Because time is of the essence in abating climate change, and starting as soon as possible makes subsequent action cheaper and easier, it is important to take technologies that are ready for, or in, prime time, and really accelerate them. So IEA’s technological roadmap can help show where governments should double down on the technologies that can help secure a safe climate future at the least cost.
Global stocktake shows the 43 greenhouse gases driving global warming | The Conversation
The most comprehensive collection of atmospheric greenhouse gas measurements, published today, confirms the relentless rise in some of the most important greenhouse gases.
The data show that today’s aggregate warming effect of carbon dioxide (CO₂), methane (CH₄) and nitrous oxide (N₂O) is higher than at any time over the past 800,000 years, according to ice core records.

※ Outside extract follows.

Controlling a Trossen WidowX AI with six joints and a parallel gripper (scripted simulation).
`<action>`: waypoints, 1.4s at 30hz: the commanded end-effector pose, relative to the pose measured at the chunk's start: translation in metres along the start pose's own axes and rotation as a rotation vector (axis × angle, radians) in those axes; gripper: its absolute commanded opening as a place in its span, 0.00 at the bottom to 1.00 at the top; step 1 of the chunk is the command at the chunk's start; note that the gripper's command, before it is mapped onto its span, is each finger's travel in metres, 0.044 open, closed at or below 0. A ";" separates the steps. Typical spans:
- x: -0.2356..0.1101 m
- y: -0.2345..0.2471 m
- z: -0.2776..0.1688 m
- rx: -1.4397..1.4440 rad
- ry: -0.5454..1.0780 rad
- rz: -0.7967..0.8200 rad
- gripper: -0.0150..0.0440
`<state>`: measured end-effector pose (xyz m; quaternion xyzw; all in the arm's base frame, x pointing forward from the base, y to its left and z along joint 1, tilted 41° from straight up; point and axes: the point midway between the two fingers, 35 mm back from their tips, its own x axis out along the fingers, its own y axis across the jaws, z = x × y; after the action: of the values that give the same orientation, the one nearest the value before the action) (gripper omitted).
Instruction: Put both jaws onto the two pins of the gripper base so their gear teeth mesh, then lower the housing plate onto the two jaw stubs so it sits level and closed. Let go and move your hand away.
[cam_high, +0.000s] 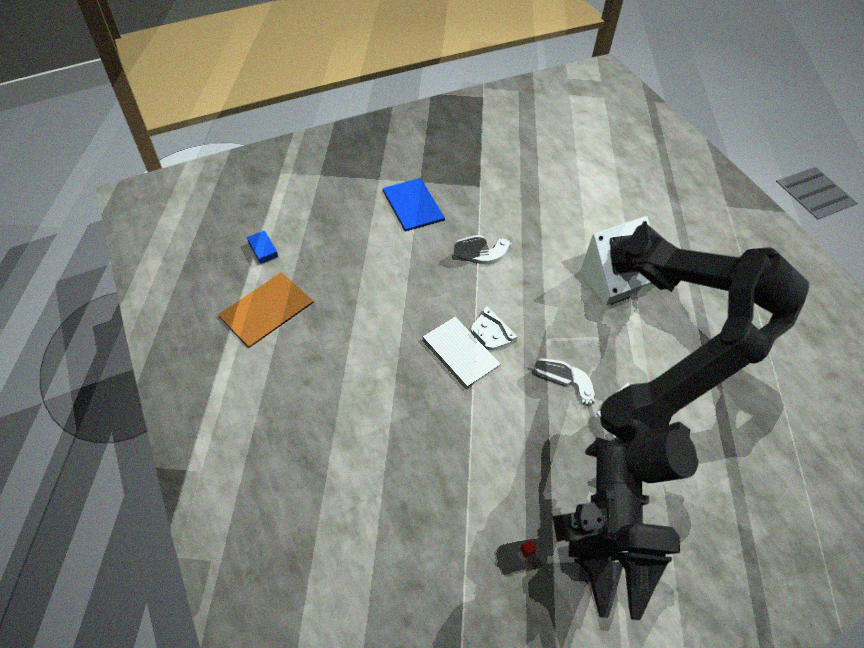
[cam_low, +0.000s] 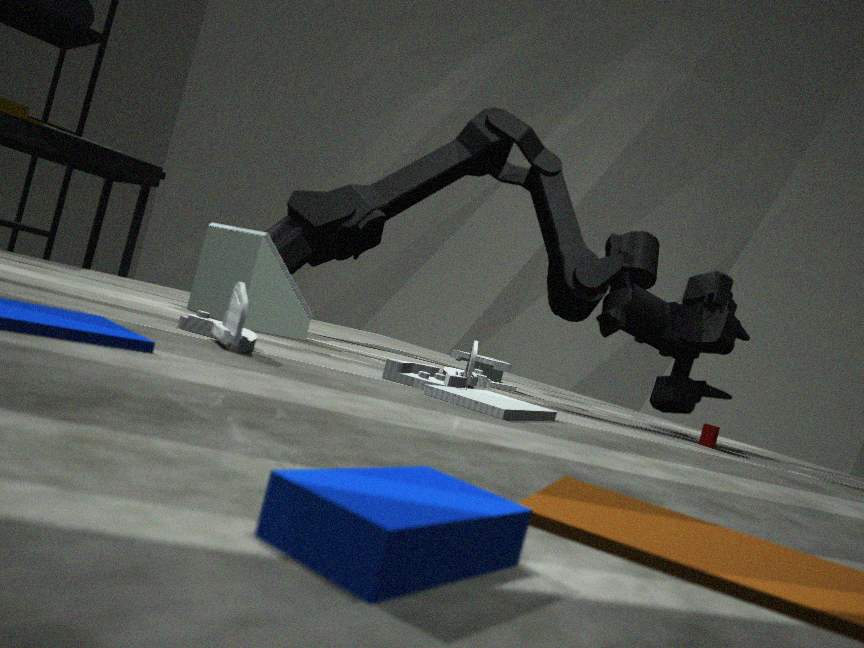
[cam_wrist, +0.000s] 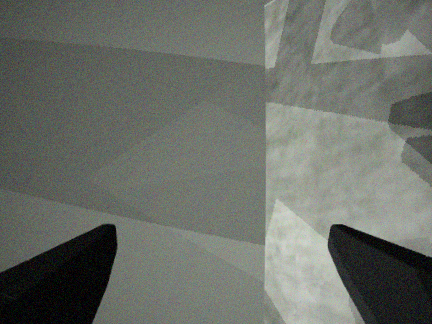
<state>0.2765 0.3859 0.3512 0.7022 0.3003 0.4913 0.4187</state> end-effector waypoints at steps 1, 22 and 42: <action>0.000 0.000 0.000 0.000 0.000 0.000 0.98; -0.064 -0.041 0.104 -0.176 -0.226 -0.476 1.00; -0.205 -0.083 0.137 -0.133 -0.268 -1.068 1.00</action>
<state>0.3470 0.2360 0.1777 0.5027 0.4978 0.1618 0.6880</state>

Building on half a century of atmospheric measurements by the international research community, we compiled and analysed the data as part of a group of international scientists, led by Malte Meinshausen from the University of Melbourne in collaboration with CSIRO.
Together, the data provide the most compelling evidence of the unprecedented perturbation of Earth’s atmosphere. They clearly show that the growth of greenhouse gases began with the onset of the industrial era around 1750, took a sharp turn upwards in the 1950s, and still continues today.